■ Excerpted data
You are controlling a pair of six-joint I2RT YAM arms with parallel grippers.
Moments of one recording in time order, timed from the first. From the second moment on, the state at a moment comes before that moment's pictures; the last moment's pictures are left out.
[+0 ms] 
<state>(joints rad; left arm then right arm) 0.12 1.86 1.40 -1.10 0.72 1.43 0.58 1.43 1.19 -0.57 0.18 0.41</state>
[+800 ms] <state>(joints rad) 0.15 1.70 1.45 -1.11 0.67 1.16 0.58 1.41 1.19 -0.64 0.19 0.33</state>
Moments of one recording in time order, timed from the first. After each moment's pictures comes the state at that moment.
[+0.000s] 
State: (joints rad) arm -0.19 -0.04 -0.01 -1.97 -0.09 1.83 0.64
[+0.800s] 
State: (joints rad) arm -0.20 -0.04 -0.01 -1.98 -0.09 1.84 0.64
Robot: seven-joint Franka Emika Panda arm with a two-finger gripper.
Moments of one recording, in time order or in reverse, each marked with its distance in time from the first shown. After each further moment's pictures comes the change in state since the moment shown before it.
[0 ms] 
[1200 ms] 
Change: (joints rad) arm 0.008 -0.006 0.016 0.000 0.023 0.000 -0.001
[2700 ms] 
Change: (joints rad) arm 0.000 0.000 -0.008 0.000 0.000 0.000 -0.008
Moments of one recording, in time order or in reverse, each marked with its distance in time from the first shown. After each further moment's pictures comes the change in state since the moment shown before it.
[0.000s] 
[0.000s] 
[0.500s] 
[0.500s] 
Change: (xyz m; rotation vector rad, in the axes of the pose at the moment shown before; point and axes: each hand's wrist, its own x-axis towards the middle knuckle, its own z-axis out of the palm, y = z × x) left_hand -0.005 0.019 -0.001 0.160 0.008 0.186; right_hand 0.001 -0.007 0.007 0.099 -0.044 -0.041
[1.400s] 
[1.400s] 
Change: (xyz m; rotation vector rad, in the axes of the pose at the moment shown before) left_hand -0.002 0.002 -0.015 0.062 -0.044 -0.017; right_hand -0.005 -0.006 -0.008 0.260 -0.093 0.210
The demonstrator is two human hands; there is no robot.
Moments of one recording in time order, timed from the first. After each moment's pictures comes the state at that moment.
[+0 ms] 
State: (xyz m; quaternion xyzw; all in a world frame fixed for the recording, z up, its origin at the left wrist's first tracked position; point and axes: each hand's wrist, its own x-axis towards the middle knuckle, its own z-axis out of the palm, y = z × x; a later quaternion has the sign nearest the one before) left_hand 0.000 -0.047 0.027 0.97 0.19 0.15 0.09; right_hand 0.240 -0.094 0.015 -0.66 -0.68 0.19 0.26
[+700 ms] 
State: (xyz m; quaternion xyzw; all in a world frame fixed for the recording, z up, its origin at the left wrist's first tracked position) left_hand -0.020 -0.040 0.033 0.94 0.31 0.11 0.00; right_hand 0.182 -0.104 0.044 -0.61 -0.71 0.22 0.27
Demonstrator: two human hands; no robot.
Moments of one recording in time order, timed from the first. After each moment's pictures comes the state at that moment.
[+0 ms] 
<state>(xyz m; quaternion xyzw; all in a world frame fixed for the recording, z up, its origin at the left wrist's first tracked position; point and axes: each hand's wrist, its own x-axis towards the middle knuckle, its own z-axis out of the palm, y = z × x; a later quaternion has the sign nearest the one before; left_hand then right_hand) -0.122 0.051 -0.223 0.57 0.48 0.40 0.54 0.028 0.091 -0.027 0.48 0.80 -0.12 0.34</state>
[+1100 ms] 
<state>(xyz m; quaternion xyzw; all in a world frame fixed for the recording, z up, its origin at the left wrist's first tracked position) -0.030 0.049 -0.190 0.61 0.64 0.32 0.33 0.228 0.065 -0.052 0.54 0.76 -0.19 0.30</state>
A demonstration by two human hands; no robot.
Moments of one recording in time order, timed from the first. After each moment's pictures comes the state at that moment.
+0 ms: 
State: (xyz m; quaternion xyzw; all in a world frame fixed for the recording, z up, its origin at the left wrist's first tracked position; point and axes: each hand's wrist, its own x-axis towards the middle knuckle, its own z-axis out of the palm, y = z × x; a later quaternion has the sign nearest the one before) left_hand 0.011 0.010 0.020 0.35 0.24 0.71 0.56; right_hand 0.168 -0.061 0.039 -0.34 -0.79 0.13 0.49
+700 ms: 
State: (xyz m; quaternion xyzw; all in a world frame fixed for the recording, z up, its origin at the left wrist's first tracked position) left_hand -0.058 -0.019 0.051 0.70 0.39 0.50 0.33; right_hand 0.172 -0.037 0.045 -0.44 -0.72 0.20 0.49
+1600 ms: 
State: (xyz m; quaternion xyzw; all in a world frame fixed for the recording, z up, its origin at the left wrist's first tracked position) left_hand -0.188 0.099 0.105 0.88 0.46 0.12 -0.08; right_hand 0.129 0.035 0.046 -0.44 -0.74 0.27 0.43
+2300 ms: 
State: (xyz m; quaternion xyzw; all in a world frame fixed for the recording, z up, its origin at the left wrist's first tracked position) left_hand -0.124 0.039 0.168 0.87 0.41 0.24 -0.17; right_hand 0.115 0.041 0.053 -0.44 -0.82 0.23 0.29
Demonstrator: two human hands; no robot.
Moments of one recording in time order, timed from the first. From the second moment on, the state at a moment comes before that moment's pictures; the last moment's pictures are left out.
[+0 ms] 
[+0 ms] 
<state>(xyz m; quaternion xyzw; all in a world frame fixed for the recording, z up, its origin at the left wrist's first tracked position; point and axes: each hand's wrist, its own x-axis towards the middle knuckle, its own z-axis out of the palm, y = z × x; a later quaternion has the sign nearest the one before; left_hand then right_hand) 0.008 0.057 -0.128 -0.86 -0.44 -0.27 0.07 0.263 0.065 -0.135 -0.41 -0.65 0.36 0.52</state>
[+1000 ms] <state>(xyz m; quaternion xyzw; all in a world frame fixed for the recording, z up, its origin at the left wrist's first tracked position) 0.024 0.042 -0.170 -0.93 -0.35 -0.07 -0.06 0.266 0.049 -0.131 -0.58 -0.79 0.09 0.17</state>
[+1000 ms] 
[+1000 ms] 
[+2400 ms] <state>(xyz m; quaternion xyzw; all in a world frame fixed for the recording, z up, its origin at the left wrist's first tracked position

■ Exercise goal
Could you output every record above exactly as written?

■ Response
You are controlling a pair of six-joint I2RT YAM arms with parallel grippers.
Moments of one recording in time order, timed from the first. From the second moment on, the state at a moment comes before that moment's pictures; the last moment's pictures are left out.
[+0 ms] 
<state>(joints rad; left arm then right arm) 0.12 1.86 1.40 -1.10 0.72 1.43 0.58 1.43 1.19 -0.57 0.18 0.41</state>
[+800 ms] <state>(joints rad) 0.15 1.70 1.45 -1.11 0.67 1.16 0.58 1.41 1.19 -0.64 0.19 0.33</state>
Moments of one recording in time order, timed from the first. After each moment's pictures comes the state at that moment.
[+0.000s] 
State: (joints rad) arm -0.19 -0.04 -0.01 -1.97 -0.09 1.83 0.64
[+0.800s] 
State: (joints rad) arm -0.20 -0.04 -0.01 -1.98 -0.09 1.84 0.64
Robot: seven-joint Franka Emika Panda arm with a two-finger gripper.
Moments of one recording, in time order or in reverse, each marked with its distance in time from the first shown. After each further moment's pictures comes the change in state since the moment shown before it.
[0 ms] 
[1200 ms] 
Change: (joints rad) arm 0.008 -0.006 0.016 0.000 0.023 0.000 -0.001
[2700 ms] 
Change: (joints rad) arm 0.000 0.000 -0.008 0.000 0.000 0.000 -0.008
Moments of one recording, in time order or in reverse, each marked with its distance in time from the first shown. After each further moment's pictures comes the change in state since the moment shown before it.
[0.000s] 
[0.000s] 
[0.500s] 
[0.500s] 
Change: (xyz m; rotation vector rad, in the axes of the pose at the moment shown before; point and axes: each hand's wrist, its own x-axis towards the middle knuckle, its own z-axis out of the palm, y = z × x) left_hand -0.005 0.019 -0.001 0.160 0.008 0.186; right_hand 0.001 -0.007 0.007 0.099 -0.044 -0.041
[1.400s] 
[1.400s] 
Change: (xyz m; rotation vector rad, in the axes of the pose at the moment shown before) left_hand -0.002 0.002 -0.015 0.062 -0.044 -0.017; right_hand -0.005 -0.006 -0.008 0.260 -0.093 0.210
The demonstrator is two human hands; there is no robot.
Moments of one recording in time order, timed from the first. After each moment's pictures comes the state at that moment.
[+0 ms] 
State: (xyz m; quaternion xyzw; all in a world frame fixed for the recording, z up, its origin at the left wrist's first tracked position; point and axes: each hand's wrist, its own x-axis towards the middle knuckle, its own z-axis out of the palm, y = z × x; a later quaternion has the sign nearest the one before) left_hand 0.000 -0.047 0.027 0.97 0.19 0.15 0.09; right_hand 0.240 -0.094 0.015 -0.66 -0.68 0.19 0.26
[+700 ms] 
State: (xyz m; quaternion xyzw; all in a world frame fixed for the recording, z up, its origin at the left wrist's first tracked position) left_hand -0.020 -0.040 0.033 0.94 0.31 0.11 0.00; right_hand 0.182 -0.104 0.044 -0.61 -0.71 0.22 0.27
Demonstrator: two human hands; no robot.
Moments of one recording in time order, timed from the first. After each moment's pictures comes the state at that moment.
[+0 ms] 
<state>(xyz m; quaternion xyzw; all in a world frame fixed for the recording, z up, its origin at the left wrist's first tracked position; point and axes: each hand's wrist, its own x-axis towards the middle knuckle, its own z-axis out of the palm, y = z × x; a later quaternion has the sign nearest the one before; left_hand then right_hand) -0.122 0.051 -0.223 0.57 0.48 0.40 0.54 0.028 0.091 -0.027 0.48 0.80 -0.12 0.34</state>
[+1100 ms] 
<state>(xyz m; quaternion xyzw; all in a world frame fixed for the recording, z up, its origin at the left wrist's first tracked position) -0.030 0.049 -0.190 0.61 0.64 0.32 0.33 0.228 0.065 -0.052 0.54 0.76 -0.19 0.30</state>
A demonstration by two human hands; no robot.
Moments of one recording in time order, timed from the first. After each moment's pictures comes the state at that moment.
+0 ms: 
State: (xyz m; quaternion xyzw; all in a world frame fixed for the recording, z up, its origin at the left wrist's first tracked position; point and axes: each hand's wrist, its own x-axis towards the middle knuckle, its own z-axis out of the palm, y = z × x; a later quaternion has the sign nearest the one before) left_hand 0.011 0.010 0.020 0.35 0.24 0.71 0.56; right_hand 0.168 -0.061 0.039 -0.34 -0.79 0.13 0.49
+700 ms: 
State: (xyz m; quaternion xyzw; all in a world frame fixed for the recording, z up, its origin at the left wrist's first tracked position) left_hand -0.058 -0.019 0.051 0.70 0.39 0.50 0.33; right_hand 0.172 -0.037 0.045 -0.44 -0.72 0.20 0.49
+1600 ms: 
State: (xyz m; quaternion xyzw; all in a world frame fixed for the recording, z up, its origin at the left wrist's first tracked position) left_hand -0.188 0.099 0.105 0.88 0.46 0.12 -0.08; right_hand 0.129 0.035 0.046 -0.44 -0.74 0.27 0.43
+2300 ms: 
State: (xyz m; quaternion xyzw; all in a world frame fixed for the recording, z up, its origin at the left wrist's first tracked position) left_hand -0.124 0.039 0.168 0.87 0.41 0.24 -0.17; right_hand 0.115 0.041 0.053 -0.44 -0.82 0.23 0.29
Demonstrator: two human hands; no robot.
Moments of one recording in time order, timed from the first. From the second moment on, the state at a moment comes before that moment's pictures; the last moment's pictures are left out.
[+0 ms] 
[+0 ms] 
<state>(xyz m; quaternion xyzw; all in a world frame fixed for the recording, z up, its origin at the left wrist's first tracked position; point and axes: each hand's wrist, its own x-axis towards the middle knuckle, its own z-axis out of the palm, y = z × x; a later quaternion has the sign nearest the one before; left_hand then right_hand) 0.008 0.057 -0.128 -0.86 -0.44 -0.27 0.07 0.263 0.065 -0.135 -0.41 -0.65 0.36 0.52</state>
[+1000 ms] <state>(xyz m; quaternion xyzw; all in a world frame fixed for the recording, z up, its origin at the left wrist's first tracked position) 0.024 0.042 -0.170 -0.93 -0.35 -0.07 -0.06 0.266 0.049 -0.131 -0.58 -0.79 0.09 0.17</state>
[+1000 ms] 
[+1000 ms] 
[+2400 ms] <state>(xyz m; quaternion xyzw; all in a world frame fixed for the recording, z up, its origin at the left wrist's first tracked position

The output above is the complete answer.